Toutefois, Israël maintient le silence quand il s'agit de ses armes nucléaires. Comme en Belgique, leur présence n’est ni confirmée ni niée.

Et la Belgique ?

La Belgique apparaît dans la liste des pays qui héberge des armes nucléaires. Et en Belgique aussi ​​un débat démocratique est impossible. Les démocraties occidentales sont spécialisées dans des accords secrets où le public n'a rien à dire.
C‘est ainsi que l’on discutera en Belgique sur la modernisation des armes nucléaires B-61 aujourd'hui stockées à Kleine Brogel, mais il est hautement improbable que les Belges auront leur mot à dire.
Et nous ne parlons pas encore du coût que cela implique. Le coût de la modernisation des armes nucléaires est totalement inconnu et on ne saurait que deviner le coût de l'entretien et le stockage de ces armes. Et si une catastrophe nucléaire survenait?
Mais en plus du coût de ces armes, il y a aussi les frais pour l'achat de nouveaux avions de combat. Ceux-ci devront remplacer le F-16, car il n'est pas capable de transporter les nouvelles armes nucléaires et de les larguer. Tout indique que la Belgique prépare l'achat de 40 Joint Strike Fighters (le F-35 ou JSF) (11).
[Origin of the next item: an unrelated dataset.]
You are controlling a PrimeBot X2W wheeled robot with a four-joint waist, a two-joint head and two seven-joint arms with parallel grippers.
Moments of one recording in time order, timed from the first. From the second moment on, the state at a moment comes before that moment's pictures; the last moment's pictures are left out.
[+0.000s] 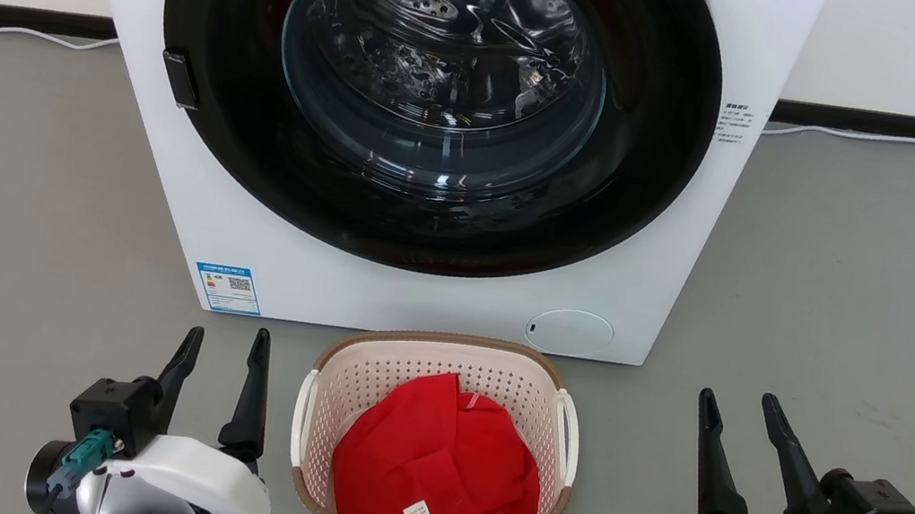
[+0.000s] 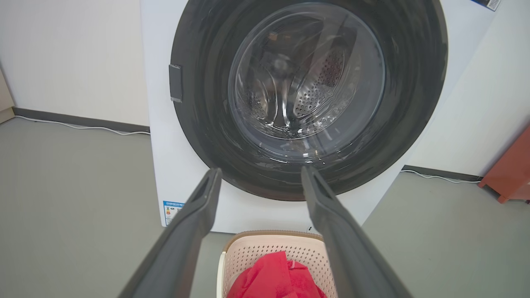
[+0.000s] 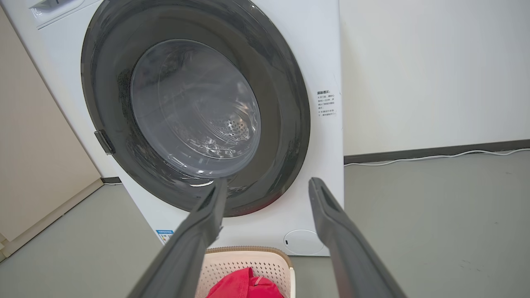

Basé sur les chiffres des Pays-Bas, ceux-ci coûteraient minimum € 125.000.000, ou jusqu'à 5 milliards d' euro que nous devrons cracher en temps de crise.

En conclusion

Les armes nucléaires sont une menace pour le monde et ses habitants. Non seulement leur utilisation en temps de guerre peut avoir des conséquences désastreuses et menacer la vie à l'échelle mondiale, mais la présence même d'armes pose un risque majeur.
On doit donc se féliciter que lors de la conférence à Haïfa une coalition israélienne s’est formée pour un Moyen-Orient libre d'armes de destruction massive. Cette coalition israélienne rejoint ainsi les Hibakushas, les survivants d'Hiroshima et de Nagasaki. Les derniers survivants parmi eux veulent encore eux-mêmes vivre dans un monde libre d'armes nucléaires et visent pour ça l’année 2020.